Periodic Reporting for period 1 - SiLaSpaCe (Si based Layer Stacks for Rear-Side Passivation and Enhanced Reflection of GaInP/GaInAs/Ge Triple-Junction Space Solar Cells)
Periodo di rendicontazione: 2016-06-01 al 2018-09-30
In standard MJ cells, the Ge bottom cell is contacted with a full area metal layer, evaporated directly on the Ge back side. The new back side structure, which was developed in the SilaSpaCe project at Fraunhofer ISE, contains a Si-based passivation layer and a SiC mirror layer, followed by an Al metallization. The passivation layer prevents current losses at the Ge back side, whereas the mirror layer reflects long wavelength photons, which cannot be used for current generation, out of the cell. Without the mirror layer, these long wavelength photons would be absorbed at the back side metal interface. This would lead then to an increase in cell temperature and therefore to a decrease in cell efficiency. Within SiLaSpaCe, we developed a high quality passivation layer, which leads to minority carrier lifetimes > 300 µs and a SiC/Al mirror layer with a reflectivity > `90% in the long wavelength range. The excellent surface passivation results were presented in the beginning of the project at the 44th IEEE Photovoltaic Specialists Conference 2017, Washington, DC, USA. Additionally, a manuscript for a journal publication in under preparation at Frauhofer ISE.

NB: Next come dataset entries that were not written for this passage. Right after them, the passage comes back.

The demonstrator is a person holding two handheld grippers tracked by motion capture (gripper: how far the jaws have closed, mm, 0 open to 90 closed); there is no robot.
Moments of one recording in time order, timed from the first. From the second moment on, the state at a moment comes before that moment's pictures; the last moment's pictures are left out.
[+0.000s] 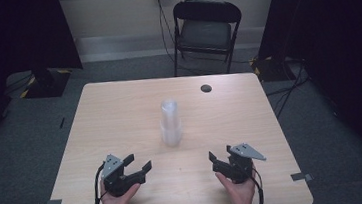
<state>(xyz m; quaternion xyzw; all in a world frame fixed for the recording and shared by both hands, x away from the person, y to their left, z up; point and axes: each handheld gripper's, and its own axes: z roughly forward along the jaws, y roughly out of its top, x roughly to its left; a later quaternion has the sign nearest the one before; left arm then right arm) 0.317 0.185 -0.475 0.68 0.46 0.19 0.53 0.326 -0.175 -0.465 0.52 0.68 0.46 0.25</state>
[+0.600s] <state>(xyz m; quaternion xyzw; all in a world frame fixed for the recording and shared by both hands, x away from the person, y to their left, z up) 0.332 0.174 -0.454 0.68 0.45 0.21 0.54 0.309 -0.169 -0.462 0.50 0.68 0.48 0.25</state>
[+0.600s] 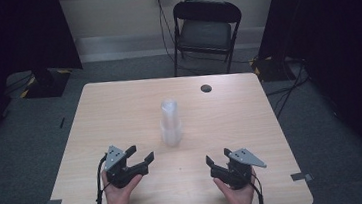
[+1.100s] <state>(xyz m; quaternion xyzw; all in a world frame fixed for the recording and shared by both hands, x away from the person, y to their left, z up) 0.351 0.152 -0.427 0.70 0.41 0.20 0.55 0.308 -0.166 -0.460 0.49 0.68 0.49 0.24</state>
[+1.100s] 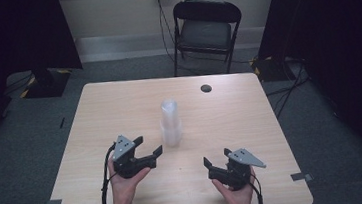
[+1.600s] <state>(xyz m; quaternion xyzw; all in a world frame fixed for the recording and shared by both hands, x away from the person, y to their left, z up) 0.373 0.133 -0.401 0.72 0.38 0.22 0.54 0.304 -0.161 -0.455 0.48 0.68 0.50 0.24</state>
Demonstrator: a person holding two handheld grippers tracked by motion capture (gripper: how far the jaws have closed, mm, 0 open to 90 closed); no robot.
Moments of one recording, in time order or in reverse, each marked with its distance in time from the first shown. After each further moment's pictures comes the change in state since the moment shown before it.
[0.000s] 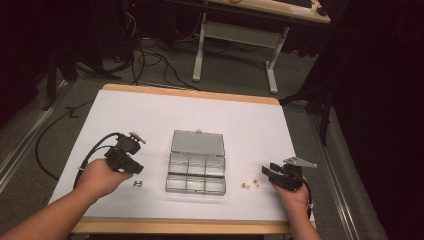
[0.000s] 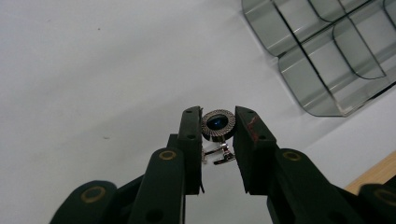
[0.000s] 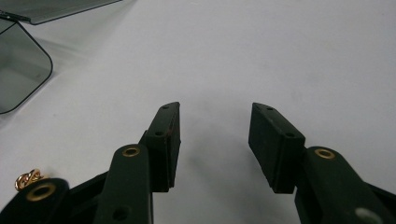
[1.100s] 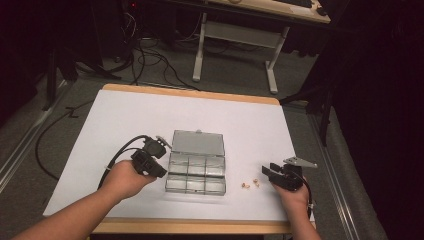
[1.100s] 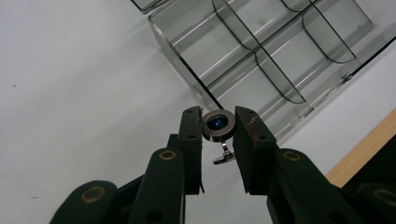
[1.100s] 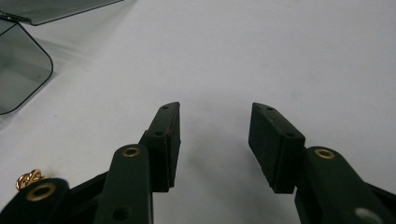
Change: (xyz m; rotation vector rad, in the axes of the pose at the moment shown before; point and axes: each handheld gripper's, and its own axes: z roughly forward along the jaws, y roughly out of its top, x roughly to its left) left arm -0.050 0.028 0.015 -0.004 -0.059 0.103; right arm -0.001 0.000 0.000 0.001 0.002 0.001
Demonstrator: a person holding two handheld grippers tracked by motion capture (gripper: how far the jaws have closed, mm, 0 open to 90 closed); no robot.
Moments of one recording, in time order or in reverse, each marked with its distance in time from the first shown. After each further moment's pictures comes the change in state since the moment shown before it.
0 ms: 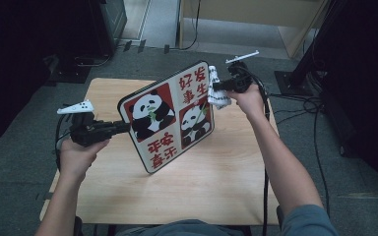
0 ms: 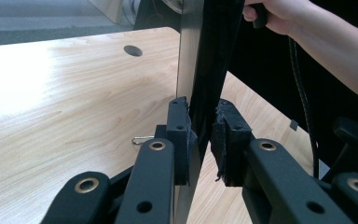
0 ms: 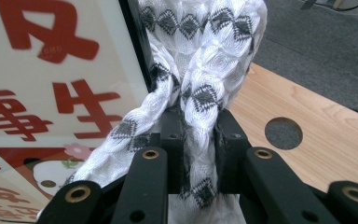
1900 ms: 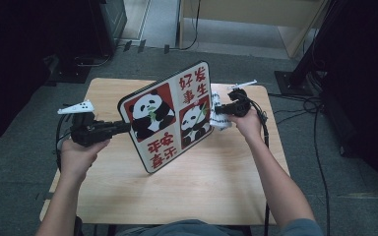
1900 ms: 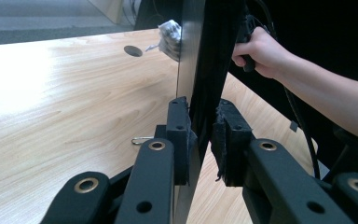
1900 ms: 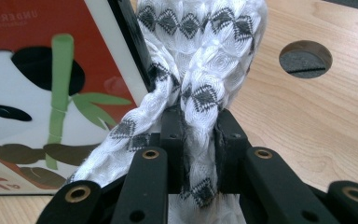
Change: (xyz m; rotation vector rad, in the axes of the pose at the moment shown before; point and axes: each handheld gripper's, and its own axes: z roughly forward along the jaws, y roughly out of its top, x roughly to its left) left arm 0.000 -0.001 0.001 -0.004 0.001 -0.006; right arm -0.018 -0.081 0.039 0.047 0.003 0.069
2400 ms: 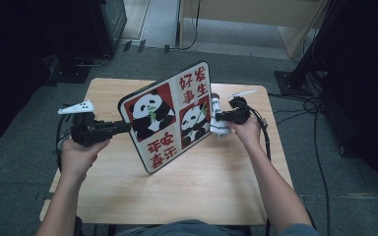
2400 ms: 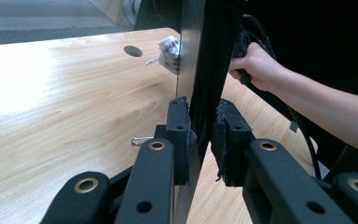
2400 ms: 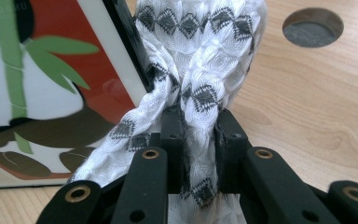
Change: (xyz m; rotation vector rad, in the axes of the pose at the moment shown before) left arm -0.001 0.000 0.001 0.000 0.000 0.001; right arm -0.008 -0.027 0.015 -0.005 0.003 0.035
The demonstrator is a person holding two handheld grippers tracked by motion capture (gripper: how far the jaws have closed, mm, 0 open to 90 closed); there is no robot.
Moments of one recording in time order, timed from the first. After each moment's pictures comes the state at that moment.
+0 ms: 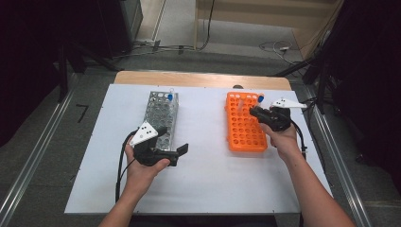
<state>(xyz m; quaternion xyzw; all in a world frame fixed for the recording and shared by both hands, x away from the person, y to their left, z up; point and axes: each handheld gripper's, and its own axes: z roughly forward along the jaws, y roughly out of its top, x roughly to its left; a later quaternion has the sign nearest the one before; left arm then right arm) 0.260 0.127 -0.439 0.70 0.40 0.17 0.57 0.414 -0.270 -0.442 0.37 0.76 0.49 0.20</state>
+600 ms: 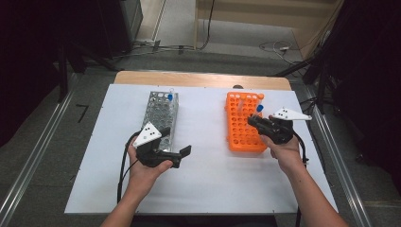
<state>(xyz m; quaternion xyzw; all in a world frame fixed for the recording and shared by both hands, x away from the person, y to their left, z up) 0.259 0.120 -0.439 0.71 0.39 0.16 0.57 0.363 -0.262 -0.430 0.34 0.77 0.51 0.19</state>
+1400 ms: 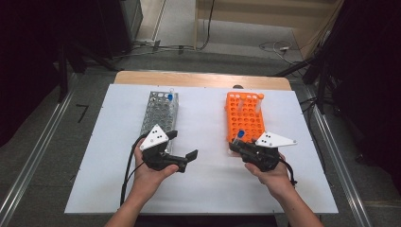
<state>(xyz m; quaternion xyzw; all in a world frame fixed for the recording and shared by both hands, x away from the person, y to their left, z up) 0.253 0.103 -0.438 0.72 0.36 0.15 0.57 0.289 -0.217 -0.442 0.28 0.80 0.52 0.14</state>
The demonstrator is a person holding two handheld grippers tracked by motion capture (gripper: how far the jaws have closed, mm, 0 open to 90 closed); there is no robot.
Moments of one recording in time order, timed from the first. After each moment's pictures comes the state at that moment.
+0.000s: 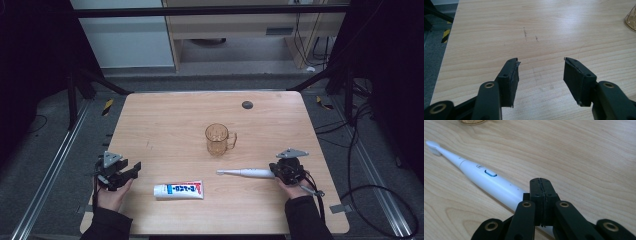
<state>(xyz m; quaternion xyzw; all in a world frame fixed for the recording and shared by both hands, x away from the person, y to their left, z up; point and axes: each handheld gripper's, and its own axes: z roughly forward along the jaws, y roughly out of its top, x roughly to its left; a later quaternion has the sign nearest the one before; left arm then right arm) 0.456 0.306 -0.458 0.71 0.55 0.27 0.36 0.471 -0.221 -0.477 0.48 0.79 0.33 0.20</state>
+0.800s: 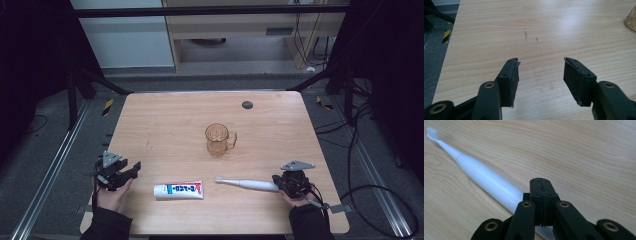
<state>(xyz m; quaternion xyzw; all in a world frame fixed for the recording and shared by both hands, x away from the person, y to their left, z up) 0.455 0.306 -0.456 0.71 0.55 0.27 0.36 0.433 -0.227 -0.478 0.49 0.79 0.33 0.18</state>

The next step on the way to a new back side structure was the development of a working back point contact. Two different approaches from Si PV technology, both based on laser processes, were investigated at Fraunhofer ISE. Both of them led to ohmic contacts with low resistivity.
The complete new back side structure was then successfully integrated in the MJ solar cell process at AZUR Space. The resulting MJ solar cell showed no negative impact from the multiple new process steps and the lowly doped Ge substrate. The best cell efficiency of 29.7% is even a very good result for the cell type under investigation. The MJ space solar cells were characterized with current/voltage (IV) characteristics and with external quantum efficiency measurements (EQE). These measurements clearly showed an improved current generation in the Ge bottom cell and a passivated back side. Reflectivity measurements proved the strongly enhanced mirror effect of the new back side, compared to standard technology. The cell results will be published in a journal paper by Fraunhofer ISE in cooperation with AZUR Space.
Our new back side structure has been successfully tested is now ready to be transferred to a new high efficiency MJ space solar cell, which is limited by the performance of the Ge bottom cell or to a MJ space solar cell with reduced Ge wafer thickness (low weight application) in order to evolve it’s full efficiency potential.
To investigate the degradation under cosmic irradiation, in the first part of the project, test samples with the new back side were irradiated with electrons and protons by the project partner CEA. The resulting decrease in lifetimes with increasing electron and proton fluences served as input for MJ solar cell performance simulations at Fraunhofer ISE. It was calculated that up to a fluence of 3x1014 e.cm-2 the enhanced current from the Ge bottom cell can enhance the solar cell performance. CEA reported on these irradiation results in a manuscript that will be submitted these days to a peer reviewed journal. The simulation results were presented at the 45th IEEE Photovoltaic Specialists Conference, June 10th - 15th, 2018, Waikoloa, Hawaii, USA by Fraunhofer ISE and honored with a poster award. The simulation results were proven experimentally in the last part of the project by the irradiation and characterization of MJ solar cells.
Another interesting application for the new back side is the terrestrial concentrator PV (CPV). The high efficiency 4J CPV cells based on Ge bottom cells are current limited by the Ge bottom cell and therefore the new back side structure would directly enhance the cell efficiency. During the SiLaSpaCe project, collaboration with the EU project CPVMatch was established in order to introduce the new Ge back side into their high efficiency 4J cell concept. Simulations predicted a relative efficiency improvement of 2-4% due to the new Ge back side. The corresponding experiments are work in progress.
We can conclude that the new rear-side structure developed within the SiLaSpaCe project was successfully implemented and is the only possibility to exploit the full potential of the lowly doped Ge bulk. It opens a great opportunity to reduce Ge wafer thickness (lower weight) and, given that new 4J solar cells will be developed, it will additionally lead to a significant increase in solar cell efficiency by (i) generating more current in the Ge bottom cell and (ii) lower working temperatures in vacuum ambient (space).